● Task
Transcribe the following records in full, exactly as shown.

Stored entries
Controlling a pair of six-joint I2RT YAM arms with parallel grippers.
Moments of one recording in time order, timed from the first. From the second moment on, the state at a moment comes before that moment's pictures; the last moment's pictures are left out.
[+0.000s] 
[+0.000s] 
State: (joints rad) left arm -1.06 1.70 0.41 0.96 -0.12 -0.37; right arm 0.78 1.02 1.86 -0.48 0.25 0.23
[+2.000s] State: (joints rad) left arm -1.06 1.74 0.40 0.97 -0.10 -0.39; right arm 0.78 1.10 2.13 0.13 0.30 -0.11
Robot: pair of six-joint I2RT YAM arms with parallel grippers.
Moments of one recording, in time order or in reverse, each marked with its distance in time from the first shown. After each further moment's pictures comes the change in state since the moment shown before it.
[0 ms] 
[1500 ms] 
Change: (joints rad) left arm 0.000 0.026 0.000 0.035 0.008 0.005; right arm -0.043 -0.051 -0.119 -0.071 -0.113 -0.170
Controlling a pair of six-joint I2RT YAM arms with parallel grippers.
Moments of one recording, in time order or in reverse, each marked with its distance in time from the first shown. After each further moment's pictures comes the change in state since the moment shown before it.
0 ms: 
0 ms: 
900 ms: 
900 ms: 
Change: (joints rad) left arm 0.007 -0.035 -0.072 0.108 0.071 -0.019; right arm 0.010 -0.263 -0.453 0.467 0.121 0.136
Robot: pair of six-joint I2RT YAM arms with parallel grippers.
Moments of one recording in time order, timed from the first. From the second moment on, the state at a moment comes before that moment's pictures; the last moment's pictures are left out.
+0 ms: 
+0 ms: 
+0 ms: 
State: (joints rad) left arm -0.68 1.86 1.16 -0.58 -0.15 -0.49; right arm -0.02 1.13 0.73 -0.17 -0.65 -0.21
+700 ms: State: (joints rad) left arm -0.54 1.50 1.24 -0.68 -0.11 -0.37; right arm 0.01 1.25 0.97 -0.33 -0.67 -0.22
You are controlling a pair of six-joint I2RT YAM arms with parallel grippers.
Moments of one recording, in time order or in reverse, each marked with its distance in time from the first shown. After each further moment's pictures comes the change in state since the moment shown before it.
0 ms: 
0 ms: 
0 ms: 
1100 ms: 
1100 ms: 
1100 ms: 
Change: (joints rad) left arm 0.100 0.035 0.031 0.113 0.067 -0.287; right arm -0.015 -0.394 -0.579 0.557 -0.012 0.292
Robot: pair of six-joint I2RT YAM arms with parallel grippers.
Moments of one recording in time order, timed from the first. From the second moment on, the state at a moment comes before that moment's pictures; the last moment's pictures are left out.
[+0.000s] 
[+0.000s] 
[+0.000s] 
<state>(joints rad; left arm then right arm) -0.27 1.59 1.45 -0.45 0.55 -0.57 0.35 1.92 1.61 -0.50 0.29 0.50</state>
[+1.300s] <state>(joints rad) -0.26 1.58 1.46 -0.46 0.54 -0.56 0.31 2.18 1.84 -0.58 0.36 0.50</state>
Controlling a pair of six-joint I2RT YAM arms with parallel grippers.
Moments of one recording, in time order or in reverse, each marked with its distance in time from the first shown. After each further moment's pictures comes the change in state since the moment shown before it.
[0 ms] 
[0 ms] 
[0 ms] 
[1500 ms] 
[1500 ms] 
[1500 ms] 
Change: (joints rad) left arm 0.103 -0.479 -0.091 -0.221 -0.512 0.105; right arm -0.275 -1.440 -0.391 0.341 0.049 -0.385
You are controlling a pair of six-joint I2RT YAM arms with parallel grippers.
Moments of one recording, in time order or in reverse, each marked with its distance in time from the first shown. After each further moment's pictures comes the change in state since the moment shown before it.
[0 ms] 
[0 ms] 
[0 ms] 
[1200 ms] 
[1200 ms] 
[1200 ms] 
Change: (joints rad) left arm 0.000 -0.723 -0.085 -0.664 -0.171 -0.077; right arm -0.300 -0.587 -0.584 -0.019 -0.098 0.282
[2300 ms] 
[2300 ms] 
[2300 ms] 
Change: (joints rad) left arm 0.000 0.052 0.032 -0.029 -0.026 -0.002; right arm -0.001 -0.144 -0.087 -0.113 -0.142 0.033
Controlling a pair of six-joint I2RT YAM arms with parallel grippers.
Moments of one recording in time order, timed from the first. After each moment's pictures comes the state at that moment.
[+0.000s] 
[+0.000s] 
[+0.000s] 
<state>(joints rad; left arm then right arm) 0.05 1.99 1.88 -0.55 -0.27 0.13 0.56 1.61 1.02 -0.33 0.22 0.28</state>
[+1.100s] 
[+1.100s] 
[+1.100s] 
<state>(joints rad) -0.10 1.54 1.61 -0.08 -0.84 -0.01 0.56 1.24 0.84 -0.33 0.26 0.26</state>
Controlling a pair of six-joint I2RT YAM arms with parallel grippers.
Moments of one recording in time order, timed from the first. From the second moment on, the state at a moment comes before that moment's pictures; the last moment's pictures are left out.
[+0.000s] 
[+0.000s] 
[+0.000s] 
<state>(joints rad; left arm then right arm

● Answer section
Controlling a pair of six-joint I2RT YAM arms with parallel grippers.
Moments of one recording in time order, timed from the first. From the second moment on, the state at a moment comes before that moment's pictures; the last moment's pictures are left out.
[+0.000s] 
[+0.000s] 
State: (joints rad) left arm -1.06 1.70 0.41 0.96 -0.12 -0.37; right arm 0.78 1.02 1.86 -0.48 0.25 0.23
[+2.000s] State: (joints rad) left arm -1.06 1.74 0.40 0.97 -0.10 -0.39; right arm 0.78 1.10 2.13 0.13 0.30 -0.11
Robot: pair of six-joint I2RT YAM arms with parallel grippers.
Moments of one recording, in time order or in reverse, each marked with its distance in time from the first shown. After each further moment's pictures comes the change in state since the moment shown before it.
[0 ms] 
[1500 ms] 
Change: (joints rad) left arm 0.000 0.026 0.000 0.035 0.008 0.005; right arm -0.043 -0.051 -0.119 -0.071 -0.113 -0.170
Controlling a pair of six-joint I2RT YAM arms with parallel grippers.
Moments of one recording, in time order or in reverse, each marked with its distance in time from the first shown. After each further moment's pictures comes the change in state since the moment shown before it.
0 ms: 
0 ms: 
900 ms: 
900 ms: 
Change: (joints rad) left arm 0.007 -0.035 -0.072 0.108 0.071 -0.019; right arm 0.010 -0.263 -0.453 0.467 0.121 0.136
Robot: pair of six-joint I2RT YAM arms with parallel grippers.
Moments of one recording in time order, timed from the first. From the second moment on, the state at a moment comes before that moment's pictures; the last moment's pictures are left out.
+0 ms: 
+0 ms: 
+0 ms: 
State: (joints rad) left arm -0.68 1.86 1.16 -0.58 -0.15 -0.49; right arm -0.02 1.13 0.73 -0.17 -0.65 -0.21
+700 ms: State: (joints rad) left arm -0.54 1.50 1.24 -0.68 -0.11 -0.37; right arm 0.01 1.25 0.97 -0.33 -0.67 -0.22
You are controlling a pair of six-joint I2RT YAM arms with parallel grippers.
Moments of one recording, in time order or in reverse, each marked with its distance in time from the first shown. After each further moment's pictures comes the change in state since the moment shown before it.
0 ms: 
0 ms: 
0 ms: 
1100 ms: 
1100 ms: 
1100 ms: 
Change: (joints rad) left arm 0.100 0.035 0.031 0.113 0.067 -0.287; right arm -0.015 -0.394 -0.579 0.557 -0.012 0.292
Robot: pair of six-joint I2RT YAM arms with parallel grippers.
Moments of one recording in time order, timed from the first. From the second moment on, the state at a moment comes before that moment's pictures; the last moment's pictures are left out.
[+0.000s] 
[+0.000s] 
[+0.000s] 
<state>(joints rad; left arm then right arm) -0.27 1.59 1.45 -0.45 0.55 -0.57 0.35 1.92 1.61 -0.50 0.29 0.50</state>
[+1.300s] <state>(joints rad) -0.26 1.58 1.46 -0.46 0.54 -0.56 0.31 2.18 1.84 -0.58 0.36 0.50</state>
Controlling a pair of six-joint I2RT YAM arms with parallel grippers.
Moments of one recording, in time order or in reverse, each marked with its distance in time from the first shown. After each further moment's pictures comes the change in state since the moment shown before it.
[0 ms] 
[0 ms] 
[0 ms] 
[1500 ms] 
[1500 ms] 
[1500 ms] 
Change: (joints rad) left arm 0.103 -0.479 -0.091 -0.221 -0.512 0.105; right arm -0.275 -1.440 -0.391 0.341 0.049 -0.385
You are controlling a pair of six-joint I2RT YAM arms with parallel grippers.
Moments of one recording, in time order or in reverse, each marked with its distance in time from the first shown. After each further moment's pictures comes the change in state since the moment shown before it.
[0 ms] 
[0 ms] 
[0 ms] 
[1200 ms] 
[1200 ms] 
[1200 ms] 
Change: (joints rad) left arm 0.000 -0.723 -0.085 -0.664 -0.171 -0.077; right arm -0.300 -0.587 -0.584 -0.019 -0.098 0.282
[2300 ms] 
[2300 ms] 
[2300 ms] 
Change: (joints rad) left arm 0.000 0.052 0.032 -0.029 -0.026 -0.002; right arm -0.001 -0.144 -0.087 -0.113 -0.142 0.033
Controlling a pair of six-joint I2RT YAM arms with parallel grippers.
Moments of one recording in time order, timed from the first. After each moment's pictures comes the state at that moment.
[+0.000s] 
[+0.000s] 
[+0.000s] 
<state>(joints rad; left arm then right arm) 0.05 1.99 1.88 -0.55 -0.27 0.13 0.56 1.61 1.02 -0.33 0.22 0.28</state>
[+1.100s] 
[+1.100s] 
[+1.100s] 
<state>(joints rad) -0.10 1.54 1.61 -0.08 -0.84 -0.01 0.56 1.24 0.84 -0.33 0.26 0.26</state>
Controlling a pair of six-joint I2RT YAM arms with parallel grippers.
Moments of one recording in time order, timed from the first. From the second moment on, the state at a moment comes before that moment's pictures; the last moment's pictures are left out.
[+0.000s] 
[+0.000s] 
[+0.000s] 
<state>(joints rad; left arm then right arm

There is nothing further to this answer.